Your task is to give the number of lines in the listing that include "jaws", and nothing else.

### Supplied material
*** Begin section ***

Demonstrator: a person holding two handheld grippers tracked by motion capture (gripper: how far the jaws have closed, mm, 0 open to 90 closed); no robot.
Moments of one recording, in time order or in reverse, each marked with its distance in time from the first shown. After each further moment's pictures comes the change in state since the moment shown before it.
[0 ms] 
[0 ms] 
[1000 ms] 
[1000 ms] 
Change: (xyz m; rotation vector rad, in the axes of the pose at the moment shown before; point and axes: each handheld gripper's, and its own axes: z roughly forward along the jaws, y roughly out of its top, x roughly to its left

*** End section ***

### Solved problem
2